## [EXERCISE INSTRUCTIONS]
Drop every picture, then repeat the records exactly.

━━━ RECORD EXCERPTS ━━━

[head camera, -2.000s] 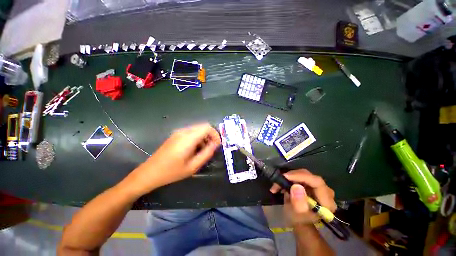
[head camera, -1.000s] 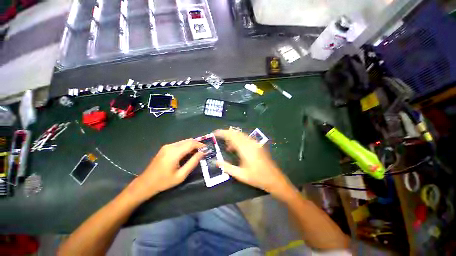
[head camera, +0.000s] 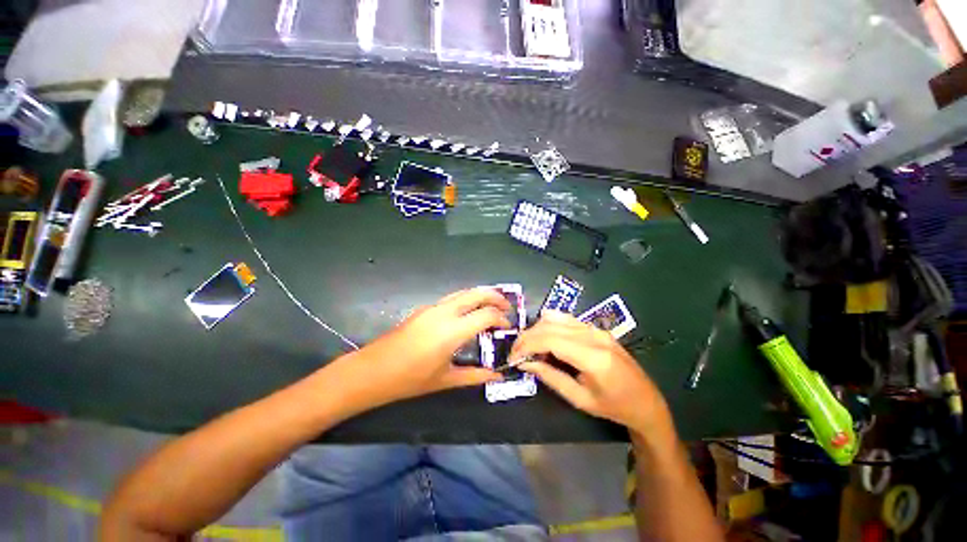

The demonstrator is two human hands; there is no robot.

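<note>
A white phone housing [head camera: 511,390] lies upright to me on the green mat, with a dark part in its middle. My left hand [head camera: 451,337] holds its left side, fingers over the upper part. My right hand [head camera: 583,365] is at its right side, with fingertips pinched over the dark part; whether they grip a small piece is hidden. A blue-white circuit board [head camera: 562,295] and a white-edged battery [head camera: 610,317] lie just beyond my right hand, the battery partly covered by it.
A black keypad housing [head camera: 558,235], stacked LCD screens [head camera: 423,187] and red parts [head camera: 267,192] lie behind. A single screen [head camera: 222,294] and solder wire [head camera: 278,275] are left. A green electric screwdriver [head camera: 804,394] is right. A raised shelf holds a clear tray [head camera: 392,51].
The soldering iron seen in my right hand earlier is gone from it. Both hands are now on the housing, my right fingertips closer to its middle. The camera view has shifted.
</note>
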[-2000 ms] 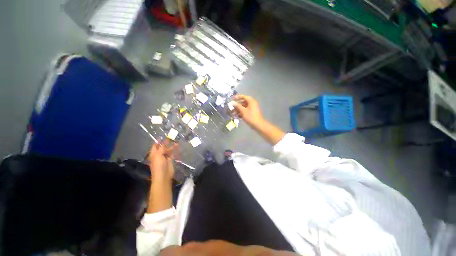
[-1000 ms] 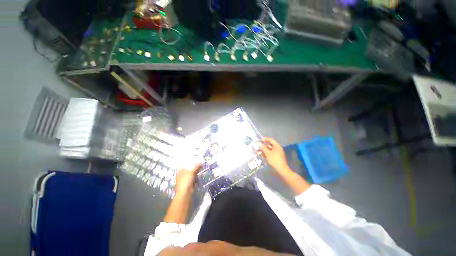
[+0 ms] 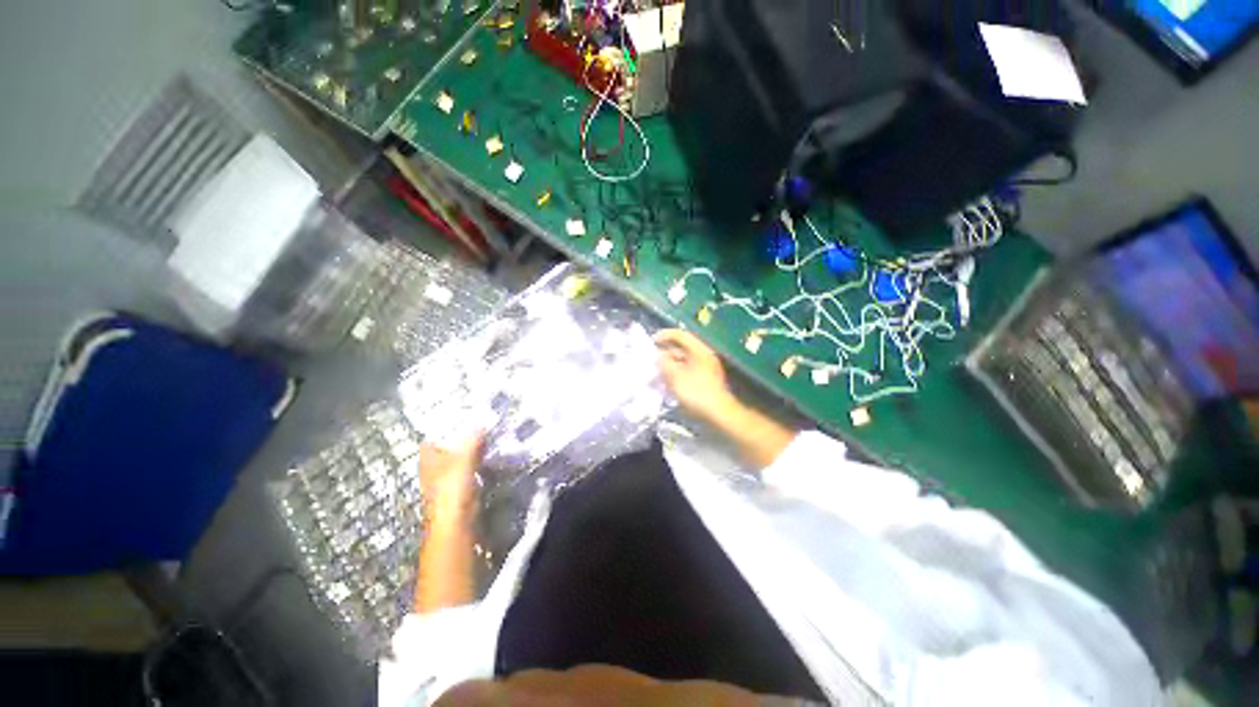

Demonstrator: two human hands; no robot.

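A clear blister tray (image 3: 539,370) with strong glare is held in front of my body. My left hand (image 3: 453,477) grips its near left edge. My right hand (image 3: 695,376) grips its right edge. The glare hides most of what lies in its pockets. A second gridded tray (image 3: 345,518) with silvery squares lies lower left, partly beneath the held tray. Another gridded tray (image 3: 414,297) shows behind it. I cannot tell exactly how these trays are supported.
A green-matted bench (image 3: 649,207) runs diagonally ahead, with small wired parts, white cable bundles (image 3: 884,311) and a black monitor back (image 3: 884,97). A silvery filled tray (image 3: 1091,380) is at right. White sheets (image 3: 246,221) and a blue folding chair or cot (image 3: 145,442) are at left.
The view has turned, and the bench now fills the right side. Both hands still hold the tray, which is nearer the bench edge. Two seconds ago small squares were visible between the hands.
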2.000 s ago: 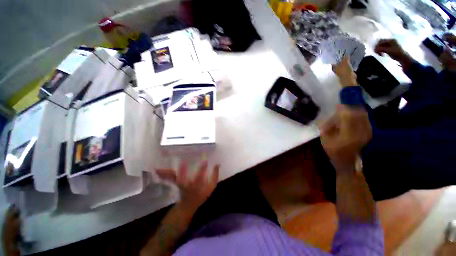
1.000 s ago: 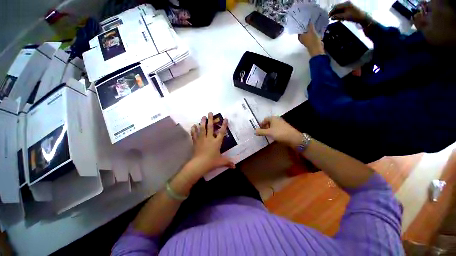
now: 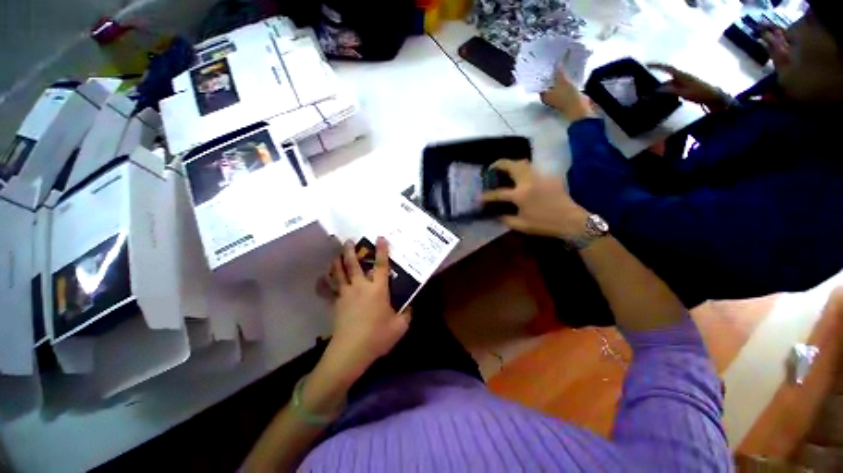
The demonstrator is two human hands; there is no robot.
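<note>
A white retail carton with a dark picture panel lies at the bench's front edge. My left hand rests on it with the fingers over the picture and the thumb at its near side. My right hand grips the near right wall of a black inner tray, fingers reaching inside. The tray is open and tilted, with a white paper or label in it. Whether the carton's right end is open is hard to tell.
A closed carton stands left of my left hand, before a stack of flat cartons. Open cartons lean at far left. A person in dark blue at right holds white cards and touches another black tray. A phone-like bar lies behind.
My right hand has left the carton and taken hold of the black tray, which is tilted and shifted. The carton has turned under my left hand. The neighbour's hand has moved to their tray.
</note>
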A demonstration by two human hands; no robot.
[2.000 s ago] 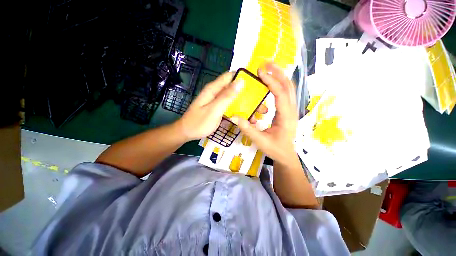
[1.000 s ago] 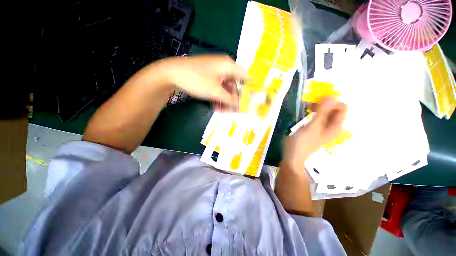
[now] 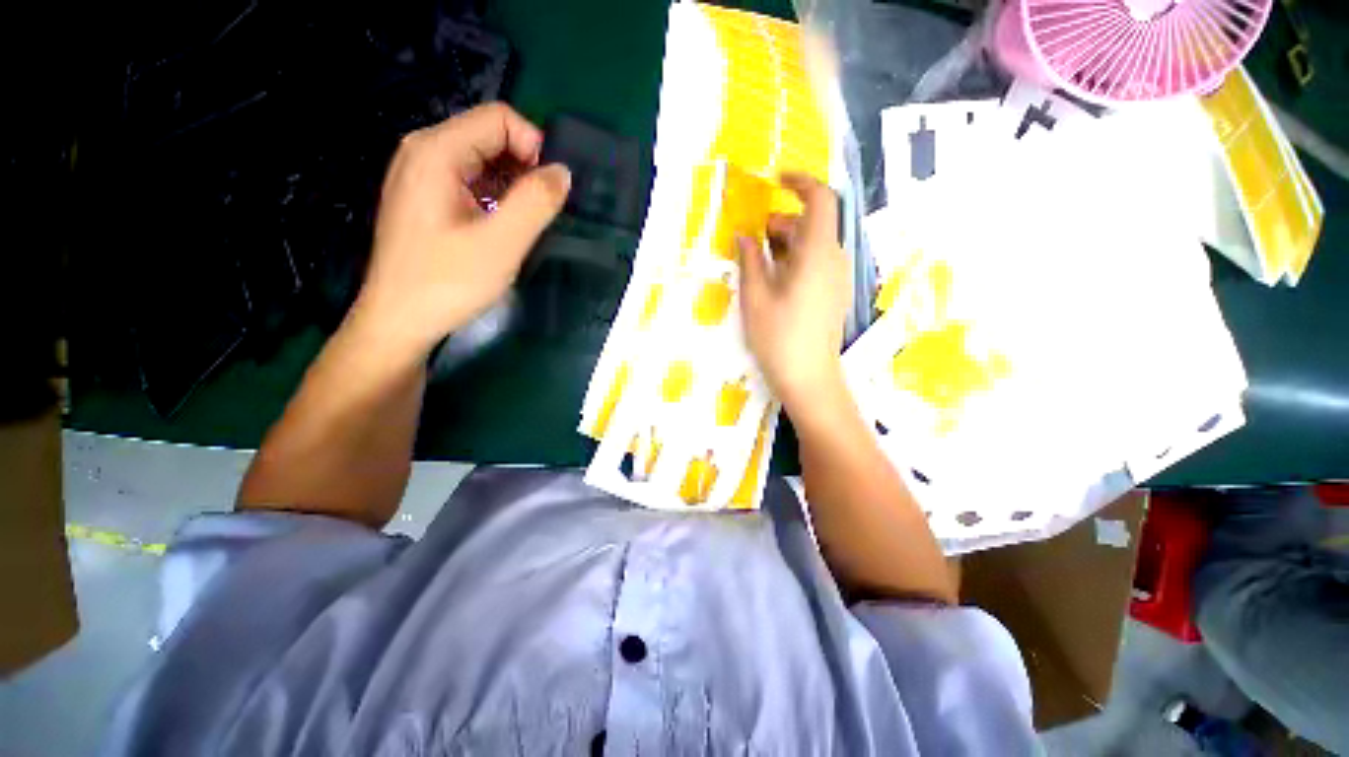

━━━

## [TASK RESULT]
[head camera, -2.000s] 
[head camera, -1.000s] 
[head camera, +0.000s] 

The demonstrator is two human hands; there is no robot.

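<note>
A white phone housing [head camera: 511,390] lies upright to me on the green mat, with a dark part in its middle. My left hand [head camera: 451,337] holds its left side, fingers over the upper part. My right hand [head camera: 583,365] is at its right side, with fingertips pinched over the dark part; whether they grip a small piece is hidden. A blue-white circuit board [head camera: 562,295] and a white-edged battery [head camera: 610,317] lie just beyond my right hand, the battery partly covered by it.
A black keypad housing [head camera: 558,235], stacked LCD screens [head camera: 423,187] and red parts [head camera: 267,192] lie behind. A single screen [head camera: 222,294] and solder wire [head camera: 278,275] are left. A green electric screwdriver [head camera: 804,394] is right. A raised shelf holds a clear tray [head camera: 392,51].
The soldering iron seen in my right hand earlier is gone from it. Both hands are now on the housing, my right fingertips closer to its middle. The camera view has shifted.
</note>
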[-2000 ms] 
[-1000 ms] 
[+0 ms] 

Demonstrator: two human hands; no robot.

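A clear blister tray (image 3: 539,370) with strong glare is held in front of my body. My left hand (image 3: 453,477) grips its near left edge. My right hand (image 3: 695,376) grips its right edge. The glare hides most of what lies in its pockets. A second gridded tray (image 3: 345,518) with silvery squares lies lower left, partly beneath the held tray. Another gridded tray (image 3: 414,297) shows behind it. I cannot tell exactly how these trays are supported.
A green-matted bench (image 3: 649,207) runs diagonally ahead, with small wired parts, white cable bundles (image 3: 884,311) and a black monitor back (image 3: 884,97). A silvery filled tray (image 3: 1091,380) is at right. White sheets (image 3: 246,221) and a blue folding chair or cot (image 3: 145,442) are at left.
The view has turned, and the bench now fills the right side. Both hands still hold the tray, which is nearer the bench edge. Two seconds ago small squares were visible between the hands.
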2.000 s ago: 
1.000 s ago: 
now: 
The demonstrator is two human hands; there is no robot.
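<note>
A white retail carton with a dark picture panel lies at the bench's front edge. My left hand rests on it with the fingers over the picture and the thumb at its near side. My right hand grips the near right wall of a black inner tray, fingers reaching inside. The tray is open and tilted, with a white paper or label in it. Whether the carton's right end is open is hard to tell.
A closed carton stands left of my left hand, before a stack of flat cartons. Open cartons lean at far left. A person in dark blue at right holds white cards and touches another black tray. A phone-like bar lies behind.
My right hand has left the carton and taken hold of the black tray, which is tilted and shifted. The carton has turned under my left hand. The neighbour's hand has moved to their tray.
</note>
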A demonstration by two human hands; no robot.
[2.000 s ago] 
[1.000 s ago] 
[now] 

The exercise has been finished.